On January 15, 2020, we monitored that Microsoft released a security update for January 2020, which fixed a Windows CryptoAPI validation bypass vulnerability (CVE-2020-0601). The vulnerability was reported to Microsoft by the NSA.
The vulnerability exists in the way that Windows CryptoAPI (Crypt32.dll) validates the Elliptic Curve Cryptographic Algorithm Certificate and affects Windows 10 and Windows Server 2016/2019 and applications that rely on Windows CryptoAPI. Attack scenarios include:
1. Sign a malicious executable with a fake certificate, making the file appear to come from a trusted source.
2. Perform a man-in-the-middle attack and decrypt the user’s confidential information connected to the affected software.
- CVE-2020-0609/CVE-2020-0610: Remote desktop gateway remote code execution vulnerability.
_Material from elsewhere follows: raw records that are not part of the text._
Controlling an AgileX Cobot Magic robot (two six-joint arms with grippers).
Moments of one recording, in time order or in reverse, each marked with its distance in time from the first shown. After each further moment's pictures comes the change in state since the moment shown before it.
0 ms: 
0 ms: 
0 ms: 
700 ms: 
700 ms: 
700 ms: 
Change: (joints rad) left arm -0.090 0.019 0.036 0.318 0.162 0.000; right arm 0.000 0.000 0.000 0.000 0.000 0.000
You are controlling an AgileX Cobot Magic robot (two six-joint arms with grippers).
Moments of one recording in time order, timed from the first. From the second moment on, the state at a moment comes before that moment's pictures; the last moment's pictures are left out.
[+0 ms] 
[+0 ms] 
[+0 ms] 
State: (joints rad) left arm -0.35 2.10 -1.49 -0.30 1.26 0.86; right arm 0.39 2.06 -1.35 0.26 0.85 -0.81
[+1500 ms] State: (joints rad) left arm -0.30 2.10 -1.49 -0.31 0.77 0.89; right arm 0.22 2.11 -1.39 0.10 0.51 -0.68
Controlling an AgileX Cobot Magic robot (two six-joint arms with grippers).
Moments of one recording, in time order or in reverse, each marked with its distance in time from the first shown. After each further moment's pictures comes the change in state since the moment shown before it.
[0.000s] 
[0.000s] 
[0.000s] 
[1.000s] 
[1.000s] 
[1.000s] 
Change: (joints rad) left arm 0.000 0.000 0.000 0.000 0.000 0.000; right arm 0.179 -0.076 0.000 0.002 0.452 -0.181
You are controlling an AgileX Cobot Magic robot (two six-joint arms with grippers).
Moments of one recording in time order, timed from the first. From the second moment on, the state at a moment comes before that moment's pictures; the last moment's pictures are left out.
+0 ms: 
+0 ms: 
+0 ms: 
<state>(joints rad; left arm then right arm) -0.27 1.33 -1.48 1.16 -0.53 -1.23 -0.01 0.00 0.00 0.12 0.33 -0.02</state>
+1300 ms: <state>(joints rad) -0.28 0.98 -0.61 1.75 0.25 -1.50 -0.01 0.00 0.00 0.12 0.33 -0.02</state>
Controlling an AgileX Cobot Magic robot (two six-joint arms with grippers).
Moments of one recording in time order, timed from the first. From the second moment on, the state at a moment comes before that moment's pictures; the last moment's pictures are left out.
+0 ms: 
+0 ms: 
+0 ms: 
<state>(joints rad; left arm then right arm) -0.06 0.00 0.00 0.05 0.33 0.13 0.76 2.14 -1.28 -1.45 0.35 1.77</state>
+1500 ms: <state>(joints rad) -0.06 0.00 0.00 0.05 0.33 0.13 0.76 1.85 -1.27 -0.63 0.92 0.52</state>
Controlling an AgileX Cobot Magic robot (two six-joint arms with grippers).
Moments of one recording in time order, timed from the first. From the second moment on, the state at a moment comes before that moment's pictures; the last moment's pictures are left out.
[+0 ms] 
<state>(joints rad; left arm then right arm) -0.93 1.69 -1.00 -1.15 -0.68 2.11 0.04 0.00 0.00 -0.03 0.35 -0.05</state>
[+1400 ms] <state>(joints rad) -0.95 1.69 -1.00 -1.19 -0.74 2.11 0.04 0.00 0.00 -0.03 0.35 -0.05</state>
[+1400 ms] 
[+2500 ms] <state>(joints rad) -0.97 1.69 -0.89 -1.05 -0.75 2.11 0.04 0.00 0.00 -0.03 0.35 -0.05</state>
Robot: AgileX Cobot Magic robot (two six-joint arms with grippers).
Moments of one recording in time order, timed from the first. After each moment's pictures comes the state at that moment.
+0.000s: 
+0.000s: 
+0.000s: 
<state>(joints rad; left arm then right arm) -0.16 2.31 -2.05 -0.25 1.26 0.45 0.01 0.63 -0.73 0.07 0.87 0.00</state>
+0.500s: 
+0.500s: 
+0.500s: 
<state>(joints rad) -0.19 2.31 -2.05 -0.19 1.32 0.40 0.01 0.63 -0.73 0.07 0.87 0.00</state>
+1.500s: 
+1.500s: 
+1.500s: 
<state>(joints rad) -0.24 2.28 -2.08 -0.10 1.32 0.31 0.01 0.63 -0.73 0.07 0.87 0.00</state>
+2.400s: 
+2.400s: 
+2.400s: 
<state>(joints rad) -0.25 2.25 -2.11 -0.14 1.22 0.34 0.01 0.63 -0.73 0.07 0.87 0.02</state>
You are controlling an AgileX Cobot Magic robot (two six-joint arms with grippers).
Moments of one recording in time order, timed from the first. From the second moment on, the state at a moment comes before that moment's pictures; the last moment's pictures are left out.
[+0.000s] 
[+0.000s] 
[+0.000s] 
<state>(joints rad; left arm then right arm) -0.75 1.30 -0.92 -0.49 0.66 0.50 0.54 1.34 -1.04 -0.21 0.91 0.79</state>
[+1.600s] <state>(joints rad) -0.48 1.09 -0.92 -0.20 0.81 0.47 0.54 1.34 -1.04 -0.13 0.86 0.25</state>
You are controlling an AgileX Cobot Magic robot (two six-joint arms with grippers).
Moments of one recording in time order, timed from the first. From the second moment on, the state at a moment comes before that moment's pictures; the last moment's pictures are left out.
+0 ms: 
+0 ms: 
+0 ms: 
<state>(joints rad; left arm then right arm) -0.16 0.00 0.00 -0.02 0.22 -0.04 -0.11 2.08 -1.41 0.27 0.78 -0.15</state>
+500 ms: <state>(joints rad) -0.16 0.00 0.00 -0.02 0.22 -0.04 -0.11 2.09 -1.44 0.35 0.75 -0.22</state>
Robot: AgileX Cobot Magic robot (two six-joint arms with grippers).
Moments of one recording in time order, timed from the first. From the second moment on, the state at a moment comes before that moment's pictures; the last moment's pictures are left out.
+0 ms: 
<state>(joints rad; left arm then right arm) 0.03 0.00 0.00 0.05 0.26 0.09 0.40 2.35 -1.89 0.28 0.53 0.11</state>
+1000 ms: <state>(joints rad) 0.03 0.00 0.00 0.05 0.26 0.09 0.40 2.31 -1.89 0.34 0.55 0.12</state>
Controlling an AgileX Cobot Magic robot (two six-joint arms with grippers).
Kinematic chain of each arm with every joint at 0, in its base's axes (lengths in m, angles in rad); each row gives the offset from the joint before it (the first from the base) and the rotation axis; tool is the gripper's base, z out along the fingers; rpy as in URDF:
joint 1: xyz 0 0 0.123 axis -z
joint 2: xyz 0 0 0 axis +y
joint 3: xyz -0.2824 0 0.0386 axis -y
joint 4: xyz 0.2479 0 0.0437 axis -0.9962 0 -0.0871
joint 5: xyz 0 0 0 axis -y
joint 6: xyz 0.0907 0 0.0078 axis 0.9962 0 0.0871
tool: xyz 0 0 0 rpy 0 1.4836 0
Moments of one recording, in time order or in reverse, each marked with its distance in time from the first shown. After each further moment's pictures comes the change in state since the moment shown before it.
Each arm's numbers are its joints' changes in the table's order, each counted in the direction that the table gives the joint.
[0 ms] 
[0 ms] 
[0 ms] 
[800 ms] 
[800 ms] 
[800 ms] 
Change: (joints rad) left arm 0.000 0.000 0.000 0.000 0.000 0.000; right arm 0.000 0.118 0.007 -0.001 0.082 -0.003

An attacker sending a malicious request to the target system remote desktop gateway through RDP may cause remote code execution. Microsoft has released a patch for Windows Server 2012/2012 R2 /2016/2019.
- CVE-2020-0611: Remote desktop client remote code execution vulnerability. An attacker who tricked a victim into connecting to a malicious server could cause remote code execution. Microsoft has released patches for versions from Windows 7 SP1 / Windows Server 2008 R2 to Windows 10 Version 1909 / Windows Server 2019.
- CVE-2020-0603/CVE-2020-0605/CVE-2020-0606 /CVE-2020-0646: .NET Framework Remote Code Execution Vulnerability. If a user opens a malicious file with an affected .NET Framework version, remote code may result in carried out.